Applying the well-settled principles laid down by this court we proceed to examine whether the Accused can be convicted of an offense under section 302 with the aid of Section 149 IPC. As per Section 141 IPC, an assembly of five or more persons is designated an unlawful assembly if the common object of the persons composing that assembly is to commit an offense mentioned therein. Guidance is supplied by this Court regarding the requirement of examining the circumstances in which the incident occurred, the weapons used and the conduct of the accused during the course of the incident.
In Lalaji v State of Uttar Pradesh [(1989) 1 SCC 437 at 8] this court held that: “The common object of the assembly must be one of the five objects mentioned in Section 141 IPC. The common object of the unlawful assembly can be gathered from the nature of the assembly, arms used by them and the behavior of the assembly at or before the scene of occurrence. It is an inference to be deduced from the facts and circumstances of each case.”

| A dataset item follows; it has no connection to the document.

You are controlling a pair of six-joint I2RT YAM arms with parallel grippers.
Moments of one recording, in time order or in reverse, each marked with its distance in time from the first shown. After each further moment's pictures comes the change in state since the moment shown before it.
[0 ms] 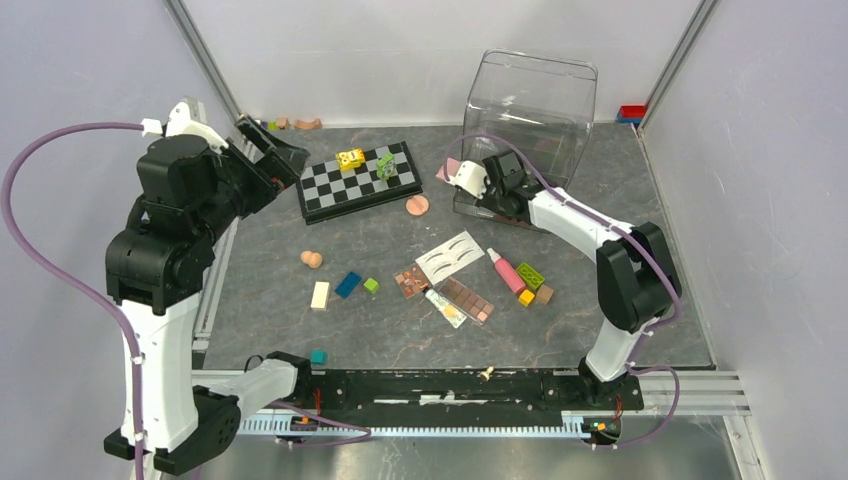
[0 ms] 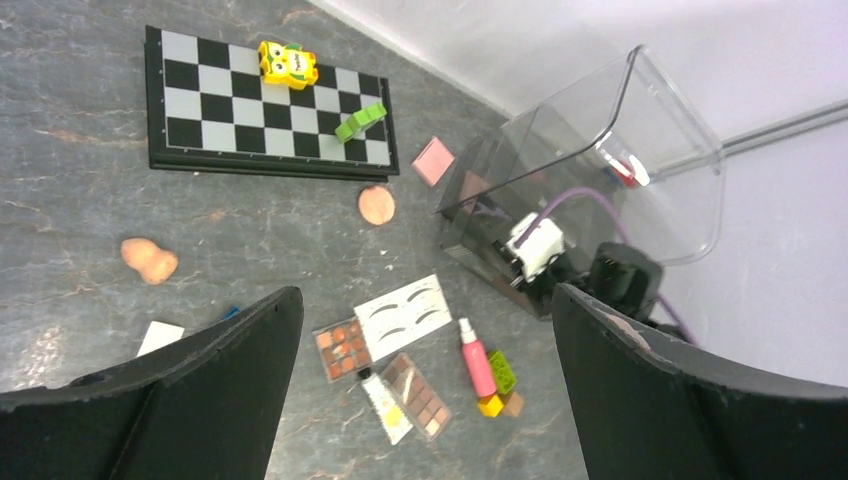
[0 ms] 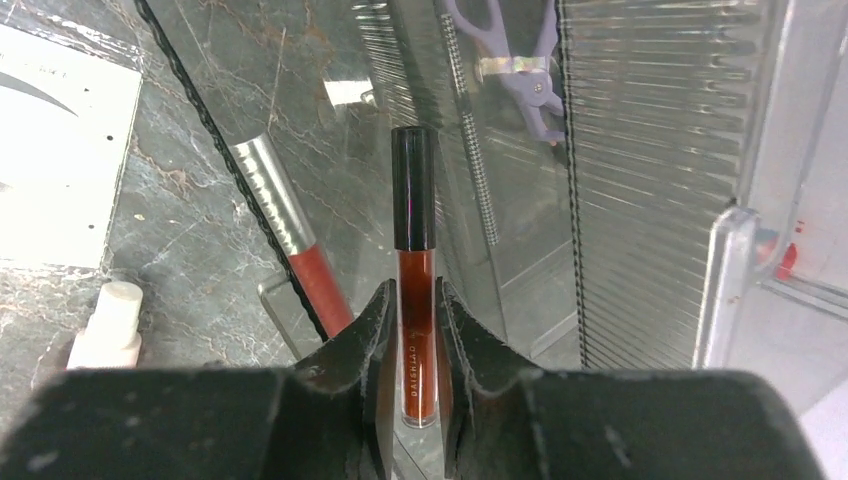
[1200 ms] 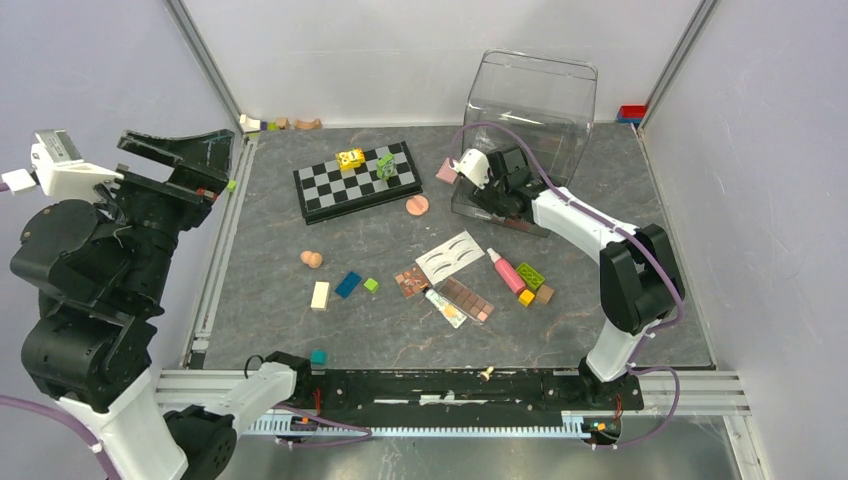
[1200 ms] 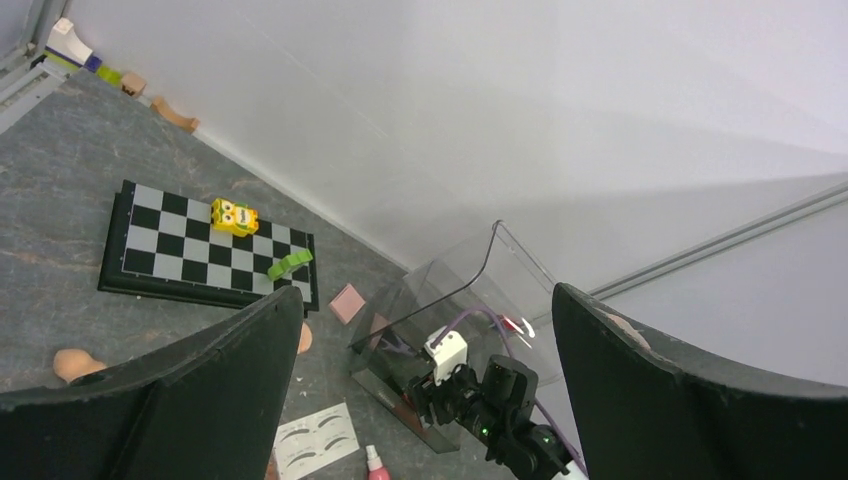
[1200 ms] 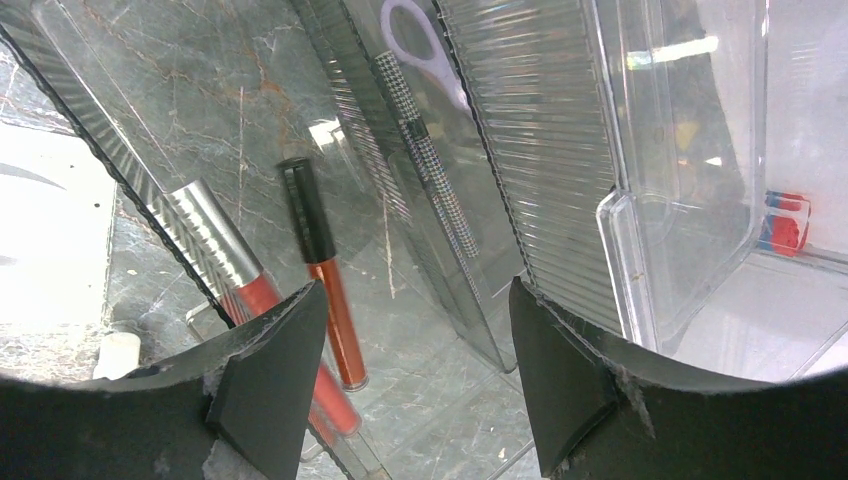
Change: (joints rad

Verdict in 2017 Najabhai Case
“It is no more res Integra that a finding of the commission of the offense under Section 326 (Voluntarily Causing Grievous Hurt by Dangerous Weapons or means) read with Section 149 can be recorded against members of an unlawful assembly even if it is established that the offense under Section 302 was committed by one member of such assembly. (Shambhu Nath Singh and Ors v. State of BiharAIR 1960 SC 725 | 1960 Cri LJ 144 at 6 and 7) The High Court found that the conviction of the accused under section 302 read with 149 IPC cannot be upheld as there was neither an unlawful assembly nor a common object to cause death. The High Court miserably failed to consider the facts and circumstances of the case before coming to such conclusion. Section 149 IPC does not become inapplicable in all situations where there is a cross-case by the accused. The High Court ought to have taken note of the acquittal of the Appellant and others in the said cross case on 24.06.2003. The judgment of the High Court was delivered on 29.07.2009 by which date there was no cross case pending against the Appellants. Recording a finding of acquittal without reappreciation of evidence by the Appellate Court would result in a flagrant miscarriage of justice and that is exactly what happened in this case.”